For what its worth I bought a Giotto 8255-S2c (earlier model) to carry around Europe for 6 weeks. It worked fine with my 5dII and largest lens being the 70-200 2.8ii and I like the quality. The differentiator for me was the all up weight including the head. For your comparison may I suggest you add in the head weight and cost to the tripod only options.


----------



## curby (Apr 20, 2014)

Ok, it's between these two:

http://www.bhphotovideo.com/c/product/864571-REG/oben_ct_3581_be_126t_5_section_foldable_carbon.html

http://www.bhphotovideo.com/c/product/926478-REG/benro_c2350q2k_2_series_carbon_travel_tripod.html

They're very nearly twins, but the Oben has retractable spikes and includes a short center column, whereas the MeFoto is slightly lighter and smaller (folded).

I know the 5-segment design will be less stable, but I haven't been able to find a compelling 4-segment model in this price range, and this should help with the folded size.

Any thoughts on one over the other? Thanks again!


----------



## curby (Apr 25, 2014)

Alright, order is in ... for a Sirui N-2204X and K-20X head.

I decided to go 4-segment, not just for stability, but also for setup speed. I might not be able to unlock four adjacent locking collars with a single motion, but three should be fine.
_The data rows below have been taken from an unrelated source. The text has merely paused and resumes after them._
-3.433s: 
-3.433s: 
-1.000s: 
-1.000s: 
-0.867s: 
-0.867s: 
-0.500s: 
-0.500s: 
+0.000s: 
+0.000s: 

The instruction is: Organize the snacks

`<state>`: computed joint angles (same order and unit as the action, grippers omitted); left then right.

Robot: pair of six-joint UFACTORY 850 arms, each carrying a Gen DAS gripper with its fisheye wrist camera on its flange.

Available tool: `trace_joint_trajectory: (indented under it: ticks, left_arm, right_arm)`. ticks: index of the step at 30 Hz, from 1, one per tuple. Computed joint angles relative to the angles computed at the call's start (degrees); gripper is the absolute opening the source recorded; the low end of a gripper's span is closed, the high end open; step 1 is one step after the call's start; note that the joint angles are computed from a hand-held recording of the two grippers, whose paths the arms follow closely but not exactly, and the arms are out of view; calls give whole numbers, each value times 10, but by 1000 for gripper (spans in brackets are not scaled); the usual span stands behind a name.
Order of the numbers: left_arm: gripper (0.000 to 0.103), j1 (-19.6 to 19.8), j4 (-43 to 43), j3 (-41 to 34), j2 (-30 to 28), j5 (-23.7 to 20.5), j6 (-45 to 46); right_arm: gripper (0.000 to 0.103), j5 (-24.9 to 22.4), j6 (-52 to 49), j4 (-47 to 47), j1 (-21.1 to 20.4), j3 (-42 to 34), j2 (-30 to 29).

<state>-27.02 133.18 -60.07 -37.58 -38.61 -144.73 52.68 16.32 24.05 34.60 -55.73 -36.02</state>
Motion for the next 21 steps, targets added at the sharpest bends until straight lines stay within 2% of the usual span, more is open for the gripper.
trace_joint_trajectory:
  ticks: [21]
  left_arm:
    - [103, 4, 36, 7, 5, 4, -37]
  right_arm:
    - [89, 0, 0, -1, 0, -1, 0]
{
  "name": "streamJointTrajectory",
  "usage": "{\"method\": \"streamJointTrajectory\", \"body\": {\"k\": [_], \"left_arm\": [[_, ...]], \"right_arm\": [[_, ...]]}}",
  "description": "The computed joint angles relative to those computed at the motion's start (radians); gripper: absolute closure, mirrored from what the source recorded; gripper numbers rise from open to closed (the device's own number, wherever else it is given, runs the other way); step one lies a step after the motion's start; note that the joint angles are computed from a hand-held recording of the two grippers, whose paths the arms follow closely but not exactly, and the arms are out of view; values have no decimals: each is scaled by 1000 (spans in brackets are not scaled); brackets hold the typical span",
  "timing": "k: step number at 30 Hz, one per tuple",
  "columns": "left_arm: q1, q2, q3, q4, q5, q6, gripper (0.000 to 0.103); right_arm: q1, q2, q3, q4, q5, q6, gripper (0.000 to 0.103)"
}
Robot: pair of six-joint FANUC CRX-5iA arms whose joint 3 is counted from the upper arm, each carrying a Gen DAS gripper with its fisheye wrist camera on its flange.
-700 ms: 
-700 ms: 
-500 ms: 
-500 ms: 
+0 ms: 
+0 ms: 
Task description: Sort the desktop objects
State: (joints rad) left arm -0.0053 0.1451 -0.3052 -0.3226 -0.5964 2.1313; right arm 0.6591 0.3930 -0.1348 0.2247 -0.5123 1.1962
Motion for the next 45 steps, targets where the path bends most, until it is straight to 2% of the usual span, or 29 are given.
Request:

Also, it's three fewer collars when the segments are extended.

I decided to go with Sirui because I found this combo for $410 shipped, which is close enough to my budget for a complete system. Also, the K-20X is remarkably well-reviewed and well-liked for its price and size category. Many people buy the head by itself, so it isn't cheap "shovelware" added to tripods just to make them kits. I'll compare it to my Q10 and see how to pair things up.

The toggle-style leg angle locks seem easier to use than the pull-out/push-in locks used by many others. 

I'm not too thrilled with how the split column works (e.g. no hook when running short-column-only) and the exposed hook may be a snag hazard, but we'll see what happens. Thanks again for all the ideas!


----------